Heat pumps — air conditioners that also provide all-electric heat — are about two to five times as efficient as gas furnaces without those appliances’ planet-warming and health-harming pollution. Even in California, where gas is relatively inexpensive compared with electricity, a heat pump’s high efficiency can enable households to save on their energy bills, especially when tapping the sun for cheap, abundant power.
Enter portable, plug-and-play solar panels. These modest systems, which users can drape over balcony railings or prop up in backyards, allow renters, apartment dwellers, and others who can’t put panels on their roofs to harvest enough of the sun’s rays to power a fridge or a few small appliances for a fraction of the day. A connected battery can save solar energy for use at night.
The tech is booming in Europe. In Germany, for example, where people can order kits via Ikea, as many as 4 million households have hung up Balkonkraftwerke, or “balcony power plants.” There, households can cover as much as one-fifth of their energy needs using these systems.
In the U.S., an 800-watt unit for $1,099 can save a household as much as $450 annually in states with higher electricity prices like California, according to The Washington Post.
But unlike those in Germany, U.S. households typically need to apply for an interconnection agreement with their utility before they can install these systems — just as they would for adding a rooftop solar array.
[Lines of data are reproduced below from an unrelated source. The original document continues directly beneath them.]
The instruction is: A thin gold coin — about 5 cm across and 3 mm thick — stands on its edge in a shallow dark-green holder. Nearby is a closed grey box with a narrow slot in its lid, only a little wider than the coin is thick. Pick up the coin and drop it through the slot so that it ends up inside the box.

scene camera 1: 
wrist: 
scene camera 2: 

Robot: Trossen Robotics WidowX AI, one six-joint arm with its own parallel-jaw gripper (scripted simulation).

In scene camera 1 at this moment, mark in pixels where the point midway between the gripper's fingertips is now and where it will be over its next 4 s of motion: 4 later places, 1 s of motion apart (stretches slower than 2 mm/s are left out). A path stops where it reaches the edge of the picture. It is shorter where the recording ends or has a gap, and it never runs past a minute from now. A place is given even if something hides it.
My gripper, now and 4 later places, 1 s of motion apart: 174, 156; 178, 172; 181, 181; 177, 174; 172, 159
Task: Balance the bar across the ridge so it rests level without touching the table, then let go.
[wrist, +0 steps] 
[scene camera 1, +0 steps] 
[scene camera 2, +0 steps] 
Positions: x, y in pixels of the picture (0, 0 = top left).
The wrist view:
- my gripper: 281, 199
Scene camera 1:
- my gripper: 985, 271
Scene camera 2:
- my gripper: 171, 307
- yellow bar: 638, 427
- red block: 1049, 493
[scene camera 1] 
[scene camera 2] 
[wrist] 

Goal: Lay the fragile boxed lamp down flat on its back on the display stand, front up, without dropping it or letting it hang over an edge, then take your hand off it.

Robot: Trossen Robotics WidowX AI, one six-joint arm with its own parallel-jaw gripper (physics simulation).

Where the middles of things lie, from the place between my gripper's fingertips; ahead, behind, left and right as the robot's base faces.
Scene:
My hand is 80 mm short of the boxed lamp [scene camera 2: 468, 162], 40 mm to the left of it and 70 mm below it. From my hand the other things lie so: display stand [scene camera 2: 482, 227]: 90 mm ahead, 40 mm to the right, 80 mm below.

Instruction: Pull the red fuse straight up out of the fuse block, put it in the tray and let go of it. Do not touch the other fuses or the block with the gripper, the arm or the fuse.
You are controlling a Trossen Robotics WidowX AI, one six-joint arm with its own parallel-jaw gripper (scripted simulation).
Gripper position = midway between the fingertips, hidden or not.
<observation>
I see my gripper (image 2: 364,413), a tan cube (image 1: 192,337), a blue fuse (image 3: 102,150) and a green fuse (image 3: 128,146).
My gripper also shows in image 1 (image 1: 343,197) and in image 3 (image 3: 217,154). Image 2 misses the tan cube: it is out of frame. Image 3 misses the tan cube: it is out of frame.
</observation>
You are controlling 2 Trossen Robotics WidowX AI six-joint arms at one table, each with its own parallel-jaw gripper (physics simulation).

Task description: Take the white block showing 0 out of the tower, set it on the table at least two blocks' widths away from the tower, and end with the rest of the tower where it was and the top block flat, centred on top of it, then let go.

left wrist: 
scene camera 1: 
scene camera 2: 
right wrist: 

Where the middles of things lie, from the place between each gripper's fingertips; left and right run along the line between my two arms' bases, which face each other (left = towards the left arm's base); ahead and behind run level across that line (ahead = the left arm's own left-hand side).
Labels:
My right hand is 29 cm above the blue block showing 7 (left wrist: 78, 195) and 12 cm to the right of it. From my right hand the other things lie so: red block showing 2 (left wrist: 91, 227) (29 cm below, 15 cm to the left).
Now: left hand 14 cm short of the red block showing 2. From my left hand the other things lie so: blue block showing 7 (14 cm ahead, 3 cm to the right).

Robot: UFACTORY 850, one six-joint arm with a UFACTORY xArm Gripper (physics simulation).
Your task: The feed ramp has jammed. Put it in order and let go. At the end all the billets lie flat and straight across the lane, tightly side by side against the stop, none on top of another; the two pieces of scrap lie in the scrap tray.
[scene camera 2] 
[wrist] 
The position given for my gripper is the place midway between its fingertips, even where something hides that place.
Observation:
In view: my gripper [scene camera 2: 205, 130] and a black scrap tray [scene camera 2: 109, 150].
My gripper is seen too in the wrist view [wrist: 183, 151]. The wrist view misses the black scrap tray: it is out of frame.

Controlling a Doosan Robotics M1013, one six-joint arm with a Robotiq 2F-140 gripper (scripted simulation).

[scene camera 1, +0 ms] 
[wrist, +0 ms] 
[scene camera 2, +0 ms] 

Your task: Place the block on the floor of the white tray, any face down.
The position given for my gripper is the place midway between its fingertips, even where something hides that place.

That process often requires fees, permits, and an inspection, and it can take weeks to months. Only one state allows residents to install plug-in solar without a utility’s permission: deep-red Utah.
Lawmakers elsewhere are now stampeding to make plug-in solar available to their constituents.
Besides Utah and now California, legislatures in more than a dozen states want to unleash the tech: Hawaii, Illinois, Indiana, Maine, Maryland, Missouri, New Hampshire, New Jersey, New York, Pennsylvania, South Carolina, Vermont, Virginia, and Washington have all introduced bills, according to Cora Stryker, co-founder of plug-in solar nonprofit Bright Saver, which has been advising some states on their proposals. Based on conversations the organization has had with state representatives, Stryker said she expects a whopping half of U.S. states to introduce bills this year.
“We should empower people to use this technology,” Wiener said. “And right now, it’s too hard. The idea that you have to get an interconnection agreement with the utility to put … plug-in solar on your balcony — it makes no sense.”
Administrative hurdles are also holding back heat pumps.
“The current permitting process is difficult,” Aaron Gianni, president of Larratt Brothers Plumbing in San Francisco, told state policymakers on Jan. 6. “As a contractor dealing with more than 109 different building departments in the Bay Area, we must navigate the nuances of each: different inspectors, changing paperwork requirements, high fees, and strict setbacks [that] sometimes make installation impossible.”
The situation can be even worse when a customer lives in a unit governed by a homeowners association, Gianni said. “Many HOAs have outright prevented new electric equipment from being installed.”
Wiener, who’s running for U.S. Rep. Nancy Pelosi’s seat and boasts a tongue-in-cheek MAGA fan club, put it bluntly. Permitting in some cities “is way too lengthy and onerous and expensive.”
“The [heat-pump] bill creates a streamlined path to be able to get a quick, automatic permit,” he explained. It would also loosen restrictions on equipment placement, cap permit fees at $200, and make it illegal to ban heat pumps.
Wiener’s heat-pump legislation, which has some industry detractors as well as grassroots supporters, has already passed out of the state Senate’s housing and local-government committees.
The plug-in solar bill has yet to come up for any votes. Still, with energy affordability shaping up to be a decisive issue in the 2026 midterm elections, both proposals “have, I think, a real possibility of passing,” Wiener said.
“These technologies are a win-win-win, and enabling access to them is simply good government.”